- **WORK INSTRUCTION**
Your task is to set down the records below again, exactly.

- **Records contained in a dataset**
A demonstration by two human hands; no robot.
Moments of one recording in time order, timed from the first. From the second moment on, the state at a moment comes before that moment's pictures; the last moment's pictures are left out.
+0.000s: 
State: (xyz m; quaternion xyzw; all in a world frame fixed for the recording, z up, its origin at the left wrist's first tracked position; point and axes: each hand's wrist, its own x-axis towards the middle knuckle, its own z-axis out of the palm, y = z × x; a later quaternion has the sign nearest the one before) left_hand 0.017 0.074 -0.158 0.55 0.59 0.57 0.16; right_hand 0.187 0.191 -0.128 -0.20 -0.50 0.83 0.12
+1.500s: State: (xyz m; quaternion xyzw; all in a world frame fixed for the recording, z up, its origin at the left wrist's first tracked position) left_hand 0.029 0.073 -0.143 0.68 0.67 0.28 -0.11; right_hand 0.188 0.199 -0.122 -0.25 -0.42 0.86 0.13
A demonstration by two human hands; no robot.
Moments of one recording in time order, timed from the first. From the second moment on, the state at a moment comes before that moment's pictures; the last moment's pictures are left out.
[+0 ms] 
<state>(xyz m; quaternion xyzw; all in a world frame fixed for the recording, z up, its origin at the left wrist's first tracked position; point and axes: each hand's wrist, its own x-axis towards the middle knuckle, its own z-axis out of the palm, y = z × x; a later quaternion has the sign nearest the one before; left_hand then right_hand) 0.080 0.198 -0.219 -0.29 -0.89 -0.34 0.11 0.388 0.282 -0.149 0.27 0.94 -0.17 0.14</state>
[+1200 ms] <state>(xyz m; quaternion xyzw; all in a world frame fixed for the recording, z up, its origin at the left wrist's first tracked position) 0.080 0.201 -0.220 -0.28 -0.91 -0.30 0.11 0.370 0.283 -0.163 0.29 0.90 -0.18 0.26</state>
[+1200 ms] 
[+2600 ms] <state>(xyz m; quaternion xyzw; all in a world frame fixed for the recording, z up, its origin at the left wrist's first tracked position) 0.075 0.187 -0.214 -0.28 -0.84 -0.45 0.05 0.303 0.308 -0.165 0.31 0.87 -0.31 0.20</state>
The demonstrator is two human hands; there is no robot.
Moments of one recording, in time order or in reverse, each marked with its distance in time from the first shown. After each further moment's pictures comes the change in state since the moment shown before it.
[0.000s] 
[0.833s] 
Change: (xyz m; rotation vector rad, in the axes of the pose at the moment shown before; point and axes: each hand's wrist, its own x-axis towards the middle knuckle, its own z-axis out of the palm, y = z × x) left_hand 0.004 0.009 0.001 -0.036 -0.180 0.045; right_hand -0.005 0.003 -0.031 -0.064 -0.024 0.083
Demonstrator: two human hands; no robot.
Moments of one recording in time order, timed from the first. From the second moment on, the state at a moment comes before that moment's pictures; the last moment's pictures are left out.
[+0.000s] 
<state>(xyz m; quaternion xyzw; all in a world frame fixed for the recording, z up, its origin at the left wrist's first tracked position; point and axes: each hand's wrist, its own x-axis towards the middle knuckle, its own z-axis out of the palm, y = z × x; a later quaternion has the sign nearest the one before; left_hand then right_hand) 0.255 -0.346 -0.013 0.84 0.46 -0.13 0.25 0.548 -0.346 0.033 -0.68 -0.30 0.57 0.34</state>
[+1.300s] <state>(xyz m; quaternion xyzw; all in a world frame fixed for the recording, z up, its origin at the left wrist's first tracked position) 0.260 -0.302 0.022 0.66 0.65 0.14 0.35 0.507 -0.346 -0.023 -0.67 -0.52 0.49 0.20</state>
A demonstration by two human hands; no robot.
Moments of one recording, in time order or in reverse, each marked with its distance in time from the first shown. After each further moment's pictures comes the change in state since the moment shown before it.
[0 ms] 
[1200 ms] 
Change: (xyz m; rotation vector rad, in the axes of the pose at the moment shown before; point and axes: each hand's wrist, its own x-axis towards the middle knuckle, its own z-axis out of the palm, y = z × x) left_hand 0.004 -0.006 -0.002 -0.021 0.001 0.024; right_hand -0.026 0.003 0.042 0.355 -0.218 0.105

- **TASK OUTPUT**
A demonstration by two human hands; no robot.
Moments of one recording in time order, timed from the first. From the second moment on, the state at a moment comes before that moment's pictures; the last moment's pictures are left out.
+0.000s: 
State: (xyz m; quaternion xyzw; all in a world frame fixed for the recording, z up, its origin at the left wrist's first tracked position; point and axes: each hand's wrist, its own x-axis towards the middle knuckle, its own z-axis out of the palm, y = z × x; a later quaternion has the sign nearest the one before) left_hand 0.017 0.074 -0.158 0.55 0.59 0.57 0.16; right_hand 0.187 0.191 -0.128 -0.20 -0.50 0.83 0.12
+1.500s: State: (xyz m; quaternion xyzw; all in a world frame fixed for the recording, z up, its origin at the left wrist's first tracked position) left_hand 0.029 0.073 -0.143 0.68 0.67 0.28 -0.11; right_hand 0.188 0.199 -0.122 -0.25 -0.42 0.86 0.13
A demonstration by two human hands; no robot.
Moments of one recording in time order, timed from the first. From the second moment on, the state at a moment comes before that moment's pictures; the last moment's pictures are left out.
[+0 ms] 
<state>(xyz m; quaternion xyzw; all in a world frame fixed for the recording, z up, its origin at the left wrist's first tracked position; point and axes: each hand's wrist, its own x-axis towards the middle knuckle, its own z-axis out of the palm, y = z × x; a later quaternion has the sign nearest the one before; left_hand then right_hand) 0.080 0.198 -0.219 -0.29 -0.89 -0.34 0.11 0.388 0.282 -0.149 0.27 0.94 -0.17 0.14</state>
[+1200 ms] <state>(xyz m; quaternion xyzw; all in a world frame fixed for the recording, z up, its origin at the left wrist's first tracked position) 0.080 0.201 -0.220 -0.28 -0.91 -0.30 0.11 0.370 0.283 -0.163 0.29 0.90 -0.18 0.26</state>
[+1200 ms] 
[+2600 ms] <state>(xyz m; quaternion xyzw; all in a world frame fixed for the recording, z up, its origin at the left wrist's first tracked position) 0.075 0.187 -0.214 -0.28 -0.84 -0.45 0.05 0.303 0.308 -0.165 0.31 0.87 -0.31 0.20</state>
The demonstrator is two human hands; there is no robot.
Moments of one recording, in time order or in reverse, each marked with its distance in time from the first shown. After each further moment's pictures comes the change in state since the moment shown before it.
[0.000s] 
[0.833s] 
Change: (xyz m; rotation vector rad, in the axes of the pose at the moment shown before; point and axes: each hand's wrist, its own x-axis towards the middle knuckle, its own z-axis out of the palm, y = z × x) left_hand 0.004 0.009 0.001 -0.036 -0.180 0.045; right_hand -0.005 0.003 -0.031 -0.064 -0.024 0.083
Demonstrator: two human hands; no robot.
Moments of one recording in time order, timed from the first. From the second moment on, the state at a moment comes before that moment's pictures; the last moment's pictures are left out.
[+0.000s] 
<state>(xyz m; quaternion xyzw; all in a world frame fixed for the recording, z up, its origin at the left wrist's first tracked position; point and axes: each hand's wrist, its own x-axis towards the middle knuckle, its own z-axis out of the palm, y = z × x; a later quaternion has the sign nearest the one before; left_hand then right_hand) 0.255 -0.346 -0.013 0.84 0.46 -0.13 0.25 0.548 -0.346 0.033 -0.68 -0.30 0.57 0.34</state>
[+1.300s] <state>(xyz m; quaternion xyzw; all in a world frame fixed for the recording, z up, its origin at the left wrist's first tracked position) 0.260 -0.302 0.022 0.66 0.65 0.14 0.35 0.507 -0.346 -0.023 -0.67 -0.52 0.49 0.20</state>
A demonstration by two human hands; no robot.
Moments of one recording, in time order or in reverse, each marked with its distance in time from the first shown. After each further moment's pictures comes the change in state since the moment shown before it.
[0 ms] 
[1200 ms] 
Change: (xyz m; rotation vector rad, in the axes of the pose at the moment shown before; point and axes: each hand's wrist, its own x-axis towards the middle knuckle, its own z-axis out of the palm, y = z × x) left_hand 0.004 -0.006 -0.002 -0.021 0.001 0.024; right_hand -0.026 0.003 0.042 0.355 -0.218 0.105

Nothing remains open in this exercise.